About this task: Write out the listing again, exactly as it appears below.
:::
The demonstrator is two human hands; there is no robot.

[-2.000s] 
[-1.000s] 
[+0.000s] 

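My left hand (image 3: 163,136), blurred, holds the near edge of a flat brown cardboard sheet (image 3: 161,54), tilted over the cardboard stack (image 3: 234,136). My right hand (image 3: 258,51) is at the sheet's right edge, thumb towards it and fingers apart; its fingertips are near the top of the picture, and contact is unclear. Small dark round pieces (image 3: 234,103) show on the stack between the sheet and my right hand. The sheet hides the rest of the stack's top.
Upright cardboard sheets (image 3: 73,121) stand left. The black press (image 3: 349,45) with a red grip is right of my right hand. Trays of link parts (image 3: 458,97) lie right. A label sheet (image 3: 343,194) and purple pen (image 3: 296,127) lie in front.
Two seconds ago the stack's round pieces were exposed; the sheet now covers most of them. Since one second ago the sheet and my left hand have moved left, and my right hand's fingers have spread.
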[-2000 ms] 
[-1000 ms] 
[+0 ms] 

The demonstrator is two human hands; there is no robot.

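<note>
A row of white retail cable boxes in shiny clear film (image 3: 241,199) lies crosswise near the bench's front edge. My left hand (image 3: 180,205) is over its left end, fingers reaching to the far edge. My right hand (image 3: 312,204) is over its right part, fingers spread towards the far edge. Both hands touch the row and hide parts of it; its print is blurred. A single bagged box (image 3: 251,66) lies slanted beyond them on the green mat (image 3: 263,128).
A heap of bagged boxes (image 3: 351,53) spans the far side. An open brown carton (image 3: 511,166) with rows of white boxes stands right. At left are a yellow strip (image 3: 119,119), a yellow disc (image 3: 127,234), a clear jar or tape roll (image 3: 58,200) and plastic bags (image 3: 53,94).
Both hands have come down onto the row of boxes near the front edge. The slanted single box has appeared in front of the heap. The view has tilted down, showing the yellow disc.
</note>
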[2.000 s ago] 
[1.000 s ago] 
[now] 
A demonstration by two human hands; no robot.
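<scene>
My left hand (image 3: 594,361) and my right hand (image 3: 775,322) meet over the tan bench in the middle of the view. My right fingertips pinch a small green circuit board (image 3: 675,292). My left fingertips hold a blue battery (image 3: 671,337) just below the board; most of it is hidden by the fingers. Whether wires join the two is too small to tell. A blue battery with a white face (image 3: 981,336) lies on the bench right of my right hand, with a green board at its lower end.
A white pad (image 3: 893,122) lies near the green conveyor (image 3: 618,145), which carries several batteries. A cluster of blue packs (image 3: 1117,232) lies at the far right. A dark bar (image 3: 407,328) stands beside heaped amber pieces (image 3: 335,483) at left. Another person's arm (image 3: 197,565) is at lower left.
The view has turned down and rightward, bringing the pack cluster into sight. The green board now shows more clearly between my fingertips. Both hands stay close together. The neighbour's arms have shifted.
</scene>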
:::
Task output:
The demonstrator is two human hands; there is no robot.

[-2.000s] 
[-1.000s] 
[+0.000s] 

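My left hand (image 3: 163,136), blurred, holds the near edge of a flat brown cardboard sheet (image 3: 161,54), tilted over the cardboard stack (image 3: 234,136). My right hand (image 3: 258,51) is at the sheet's right edge, thumb towards it and fingers apart; its fingertips are near the top of the picture, and contact is unclear. Small dark round pieces (image 3: 234,103) show on the stack between the sheet and my right hand. The sheet hides the rest of the stack's top.
Upright cardboard sheets (image 3: 73,121) stand left. The black press (image 3: 349,45) with a red grip is right of my right hand. Trays of link parts (image 3: 458,97) lie right. A label sheet (image 3: 343,194) and purple pen (image 3: 296,127) lie in front.
Two seconds ago the stack's round pieces were exposed; the sheet now covers most of them. Since one second ago the sheet and my left hand have moved left, and my right hand's fingers have spread.
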[-2000 ms] 
[-1000 ms] 
[+0 ms] 

The demonstrator is two human hands; there is no robot.

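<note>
A row of white retail cable boxes in shiny clear film (image 3: 241,199) lies crosswise near the bench's front edge. My left hand (image 3: 180,205) is over its left end, fingers reaching to the far edge. My right hand (image 3: 312,204) is over its right part, fingers spread towards the far edge. Both hands touch the row and hide parts of it; its print is blurred. A single bagged box (image 3: 251,66) lies slanted beyond them on the green mat (image 3: 263,128).
A heap of bagged boxes (image 3: 351,53) spans the far side. An open brown carton (image 3: 511,166) with rows of white boxes stands right. At left are a yellow strip (image 3: 119,119), a yellow disc (image 3: 127,234), a clear jar or tape roll (image 3: 58,200) and plastic bags (image 3: 53,94).
Both hands have come down onto the row of boxes near the front edge. The slanted single box has appeared in front of the heap. The view has tilted down, showing the yellow disc.
</note>
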[2.000 s ago] 
[1.000 s ago] 
[now] 
A demonstration by two human hands; no robot.
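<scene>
My left hand (image 3: 594,361) and my right hand (image 3: 775,322) meet over the tan bench in the middle of the view. My right fingertips pinch a small green circuit board (image 3: 675,292). My left fingertips hold a blue battery (image 3: 671,337) just below the board; most of it is hidden by the fingers. Whether wires join the two is too small to tell. A blue battery with a white face (image 3: 981,336) lies on the bench right of my right hand, with a green board at its lower end.
A white pad (image 3: 893,122) lies near the green conveyor (image 3: 618,145), which carries several batteries. A cluster of blue packs (image 3: 1117,232) lies at the far right. A dark bar (image 3: 407,328) stands beside heaped amber pieces (image 3: 335,483) at left. Another person's arm (image 3: 197,565) is at lower left.
The view has turned down and rightward, bringing the pack cluster into sight. The green board now shows more clearly between my fingertips. Both hands stay close together. The neighbour's arms have shifted.
</scene>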

This exercise requires no additional answer.